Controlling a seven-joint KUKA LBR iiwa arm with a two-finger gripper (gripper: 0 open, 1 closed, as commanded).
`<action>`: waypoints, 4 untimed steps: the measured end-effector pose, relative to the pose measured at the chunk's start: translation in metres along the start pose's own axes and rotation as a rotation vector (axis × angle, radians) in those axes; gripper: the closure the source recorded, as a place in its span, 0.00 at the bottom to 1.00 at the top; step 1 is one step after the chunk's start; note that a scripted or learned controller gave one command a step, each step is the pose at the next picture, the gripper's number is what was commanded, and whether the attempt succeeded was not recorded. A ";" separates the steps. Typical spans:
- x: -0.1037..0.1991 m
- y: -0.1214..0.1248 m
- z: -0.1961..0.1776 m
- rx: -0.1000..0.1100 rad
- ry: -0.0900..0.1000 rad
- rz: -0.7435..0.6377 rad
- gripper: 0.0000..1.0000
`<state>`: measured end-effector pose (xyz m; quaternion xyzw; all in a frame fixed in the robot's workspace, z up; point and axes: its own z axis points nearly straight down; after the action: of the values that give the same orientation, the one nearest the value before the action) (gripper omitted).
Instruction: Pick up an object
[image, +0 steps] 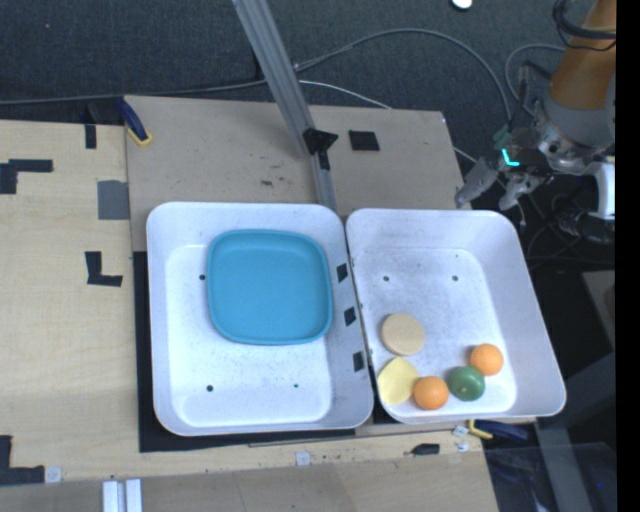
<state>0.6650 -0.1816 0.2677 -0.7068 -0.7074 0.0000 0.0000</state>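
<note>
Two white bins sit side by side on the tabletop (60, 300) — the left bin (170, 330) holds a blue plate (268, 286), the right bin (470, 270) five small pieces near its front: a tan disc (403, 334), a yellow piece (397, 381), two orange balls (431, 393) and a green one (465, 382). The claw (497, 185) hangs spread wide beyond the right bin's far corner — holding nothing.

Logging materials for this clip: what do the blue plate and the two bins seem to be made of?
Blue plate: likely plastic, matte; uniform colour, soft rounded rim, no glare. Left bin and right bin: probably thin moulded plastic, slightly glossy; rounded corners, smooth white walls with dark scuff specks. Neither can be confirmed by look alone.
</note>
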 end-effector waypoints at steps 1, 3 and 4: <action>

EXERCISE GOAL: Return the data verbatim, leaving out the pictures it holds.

ANSWER TO THIS PROBLEM:
Controlling a seven-joint KUKA LBR iiwa arm with a two-finger gripper (gripper: 0 open, 1 closed, as commanded).
`<action>`: waypoints, 4 untimed steps: the measured end-effector pose, relative to the pose measured at the chunk's start: translation in metres along the start pose's own axes and rotation as a rotation vector (axis × angle, radians) in those axes; gripper: the closure the source recorded, as a place in its span, 0.00 at the bottom to 1.00 at the top; step 1 is one step after the chunk's start; note that a scripted or learned controller gave one command a step, each step is the pose at the next picture, the gripper's number is what was commanded, and whether the attempt succeeded was not recorded. A ";" separates the steps. Typical spans:
- x: -0.1037..0.1991 m
- y: -0.1214..0.1248 m
- z: -0.1961..0.1776 m
- rx: -0.1000..0.1100 rad
- ry: -0.0900..0.1000 rad
- rz: -0.7435..0.6377 rad
- gripper: 0.0000..1.0000
`<state>`: measured end-effector pose (xyz m; quaternion xyzw; all in a frame fixed in the robot's workspace, z up; point and axes: its own z axis points nearly straight down; after the action: of the values that give the same orientation, the one nearest the value before the action) (gripper omitted).
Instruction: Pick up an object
[image, +0 steps] 
<state>0.6650 -0.1816 0.2677 -0.7068 -0.7074 0.0000 0.0000</state>
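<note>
Two white bins sit side by side on the tabletop (60, 300) — the left bin (170, 330) holds a blue plate (268, 286), the right bin (470, 270) five small pieces near its front: a tan disc (403, 334), a yellow piece (397, 381), two orange balls (431, 393) and a green one (465, 382). The claw (497, 185) hangs spread wide beyond the right bin's far corner — holding nothing.

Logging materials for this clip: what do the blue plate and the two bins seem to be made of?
Blue plate: likely plastic, matte; uniform colour, soft rounded rim, no glare. Left bin and right bin: probably thin moulded plastic, slightly glossy; rounded corners, smooth white walls with dark scuff specks. Neither can be confirmed by look alone.
</note>
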 end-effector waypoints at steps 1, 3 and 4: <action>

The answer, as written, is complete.